DIRECTIONS: Look at every line of the material and count the ones holding the word "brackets". The answer is the number only.

DATA:
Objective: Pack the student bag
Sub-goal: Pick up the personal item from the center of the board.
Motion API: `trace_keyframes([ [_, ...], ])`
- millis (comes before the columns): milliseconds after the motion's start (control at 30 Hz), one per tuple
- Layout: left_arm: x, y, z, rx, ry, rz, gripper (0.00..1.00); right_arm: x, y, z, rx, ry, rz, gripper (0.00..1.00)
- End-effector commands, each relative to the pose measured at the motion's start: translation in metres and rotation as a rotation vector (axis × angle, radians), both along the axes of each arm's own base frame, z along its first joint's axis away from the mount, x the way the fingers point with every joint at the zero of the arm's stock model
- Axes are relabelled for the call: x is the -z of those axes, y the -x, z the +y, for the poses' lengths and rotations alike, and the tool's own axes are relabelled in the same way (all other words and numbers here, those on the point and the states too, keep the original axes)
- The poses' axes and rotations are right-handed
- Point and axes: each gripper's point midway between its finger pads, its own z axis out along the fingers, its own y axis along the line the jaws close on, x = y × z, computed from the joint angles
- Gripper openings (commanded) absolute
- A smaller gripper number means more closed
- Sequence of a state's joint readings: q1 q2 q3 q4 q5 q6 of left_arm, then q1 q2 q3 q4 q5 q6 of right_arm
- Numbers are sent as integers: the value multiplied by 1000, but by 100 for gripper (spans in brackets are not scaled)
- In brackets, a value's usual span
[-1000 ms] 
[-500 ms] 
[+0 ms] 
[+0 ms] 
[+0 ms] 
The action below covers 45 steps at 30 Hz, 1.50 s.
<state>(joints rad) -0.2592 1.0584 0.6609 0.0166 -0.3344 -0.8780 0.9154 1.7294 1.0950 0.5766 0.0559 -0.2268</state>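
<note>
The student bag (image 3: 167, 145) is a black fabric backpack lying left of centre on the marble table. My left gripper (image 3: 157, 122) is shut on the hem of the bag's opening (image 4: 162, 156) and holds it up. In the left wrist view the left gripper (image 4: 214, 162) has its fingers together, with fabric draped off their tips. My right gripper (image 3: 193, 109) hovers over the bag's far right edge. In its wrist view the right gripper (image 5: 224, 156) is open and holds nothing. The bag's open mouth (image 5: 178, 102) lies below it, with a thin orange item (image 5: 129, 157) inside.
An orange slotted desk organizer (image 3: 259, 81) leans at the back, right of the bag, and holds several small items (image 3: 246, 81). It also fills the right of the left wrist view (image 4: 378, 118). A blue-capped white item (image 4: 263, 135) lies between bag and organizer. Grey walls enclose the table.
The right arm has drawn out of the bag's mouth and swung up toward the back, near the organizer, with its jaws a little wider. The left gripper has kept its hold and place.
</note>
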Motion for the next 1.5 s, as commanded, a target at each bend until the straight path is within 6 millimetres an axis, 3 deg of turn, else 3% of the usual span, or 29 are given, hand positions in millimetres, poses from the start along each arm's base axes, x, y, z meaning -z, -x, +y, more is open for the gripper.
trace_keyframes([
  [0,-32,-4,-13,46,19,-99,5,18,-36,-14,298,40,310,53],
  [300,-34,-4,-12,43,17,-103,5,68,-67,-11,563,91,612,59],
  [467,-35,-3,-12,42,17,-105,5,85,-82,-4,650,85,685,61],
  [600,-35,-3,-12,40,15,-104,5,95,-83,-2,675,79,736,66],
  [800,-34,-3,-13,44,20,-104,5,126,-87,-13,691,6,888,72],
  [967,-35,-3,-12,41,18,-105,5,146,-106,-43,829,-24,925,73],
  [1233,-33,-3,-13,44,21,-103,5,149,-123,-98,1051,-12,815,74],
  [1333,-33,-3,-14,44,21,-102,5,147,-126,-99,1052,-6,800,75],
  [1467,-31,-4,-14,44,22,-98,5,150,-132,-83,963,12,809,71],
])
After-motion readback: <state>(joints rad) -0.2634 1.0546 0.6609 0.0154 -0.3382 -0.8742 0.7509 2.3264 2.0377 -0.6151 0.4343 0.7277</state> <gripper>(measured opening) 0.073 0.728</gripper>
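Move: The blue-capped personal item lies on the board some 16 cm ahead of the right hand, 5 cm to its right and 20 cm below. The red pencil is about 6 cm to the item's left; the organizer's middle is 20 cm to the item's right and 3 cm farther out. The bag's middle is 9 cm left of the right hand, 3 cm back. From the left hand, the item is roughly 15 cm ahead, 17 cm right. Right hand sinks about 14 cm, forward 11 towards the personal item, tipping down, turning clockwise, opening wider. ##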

RESULT FOR THIS TASK: 2